What you are asked to do >>
Output only the lines below that start at the line containing "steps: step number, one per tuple" and end at the line containing "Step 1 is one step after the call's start", with both ends kept.

Input >>
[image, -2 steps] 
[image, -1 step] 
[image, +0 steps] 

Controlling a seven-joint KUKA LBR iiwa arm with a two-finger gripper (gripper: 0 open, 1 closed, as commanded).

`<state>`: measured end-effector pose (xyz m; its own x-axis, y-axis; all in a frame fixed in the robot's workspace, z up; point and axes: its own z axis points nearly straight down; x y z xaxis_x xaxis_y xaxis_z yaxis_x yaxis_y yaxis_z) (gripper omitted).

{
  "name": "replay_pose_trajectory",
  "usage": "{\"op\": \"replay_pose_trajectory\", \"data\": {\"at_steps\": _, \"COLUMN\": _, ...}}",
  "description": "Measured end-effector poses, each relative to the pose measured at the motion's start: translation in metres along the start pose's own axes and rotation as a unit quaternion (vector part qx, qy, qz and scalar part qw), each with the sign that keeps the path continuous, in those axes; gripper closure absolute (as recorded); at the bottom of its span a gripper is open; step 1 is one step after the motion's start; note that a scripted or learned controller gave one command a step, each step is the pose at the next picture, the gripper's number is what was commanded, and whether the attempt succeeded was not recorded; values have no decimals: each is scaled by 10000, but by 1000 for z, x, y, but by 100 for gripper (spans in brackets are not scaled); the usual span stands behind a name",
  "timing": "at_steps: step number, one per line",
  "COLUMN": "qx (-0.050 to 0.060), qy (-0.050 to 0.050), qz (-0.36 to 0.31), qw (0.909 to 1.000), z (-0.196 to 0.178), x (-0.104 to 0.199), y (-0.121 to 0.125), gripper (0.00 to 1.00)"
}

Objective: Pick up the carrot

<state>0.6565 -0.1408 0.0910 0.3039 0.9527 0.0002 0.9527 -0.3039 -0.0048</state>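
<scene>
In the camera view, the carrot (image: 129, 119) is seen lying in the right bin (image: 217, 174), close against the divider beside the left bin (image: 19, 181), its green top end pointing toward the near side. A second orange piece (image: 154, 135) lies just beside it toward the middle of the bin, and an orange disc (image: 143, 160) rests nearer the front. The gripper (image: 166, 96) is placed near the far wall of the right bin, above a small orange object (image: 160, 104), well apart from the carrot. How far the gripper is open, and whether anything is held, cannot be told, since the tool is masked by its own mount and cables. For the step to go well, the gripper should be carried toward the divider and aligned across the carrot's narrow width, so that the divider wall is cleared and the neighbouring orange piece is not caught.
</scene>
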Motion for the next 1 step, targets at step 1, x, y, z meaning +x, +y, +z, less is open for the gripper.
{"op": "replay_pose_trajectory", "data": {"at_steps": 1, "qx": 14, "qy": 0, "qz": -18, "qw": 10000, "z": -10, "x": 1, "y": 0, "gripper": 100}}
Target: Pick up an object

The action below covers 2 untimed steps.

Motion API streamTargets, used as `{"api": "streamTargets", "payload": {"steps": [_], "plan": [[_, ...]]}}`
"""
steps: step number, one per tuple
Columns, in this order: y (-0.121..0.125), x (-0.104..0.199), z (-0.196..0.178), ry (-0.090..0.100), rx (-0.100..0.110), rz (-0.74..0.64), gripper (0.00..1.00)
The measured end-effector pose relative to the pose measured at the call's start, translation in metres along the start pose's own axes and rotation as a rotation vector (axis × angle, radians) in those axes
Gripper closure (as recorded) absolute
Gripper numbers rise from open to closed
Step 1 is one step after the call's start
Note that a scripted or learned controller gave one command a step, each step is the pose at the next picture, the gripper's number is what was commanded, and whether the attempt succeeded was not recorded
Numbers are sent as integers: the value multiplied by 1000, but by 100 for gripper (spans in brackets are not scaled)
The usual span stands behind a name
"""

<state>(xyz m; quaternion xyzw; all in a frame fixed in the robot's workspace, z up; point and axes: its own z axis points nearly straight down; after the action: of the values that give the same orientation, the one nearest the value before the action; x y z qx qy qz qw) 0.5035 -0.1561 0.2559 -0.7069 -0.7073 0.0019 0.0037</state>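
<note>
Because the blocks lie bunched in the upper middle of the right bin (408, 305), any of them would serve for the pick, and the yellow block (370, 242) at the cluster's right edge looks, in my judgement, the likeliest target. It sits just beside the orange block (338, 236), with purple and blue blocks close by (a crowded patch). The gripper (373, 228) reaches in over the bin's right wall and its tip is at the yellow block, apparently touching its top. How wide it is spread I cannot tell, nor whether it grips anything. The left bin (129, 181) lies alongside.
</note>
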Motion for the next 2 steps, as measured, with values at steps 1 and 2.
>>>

Written solution >>
steps: step number, one per tuple
Columns, in this order: y (-0.121..0.125), x (-0.104..0.199), z (-0.196..0.178), ry (-0.090..0.100), rx (-0.100..0.110), rz (-0.74..0.64), gripper (0.00..1.00)
The measured end-effector pose relative to the pose measured at the call's start, translation in metres along the start pose's own axes and rotation as a rotation vector (axis × angle, radians) in those axes
Gripper closure (as recorded) absolute
Gripper numbers rise from open to closed
Step 1 is one step after the call's start

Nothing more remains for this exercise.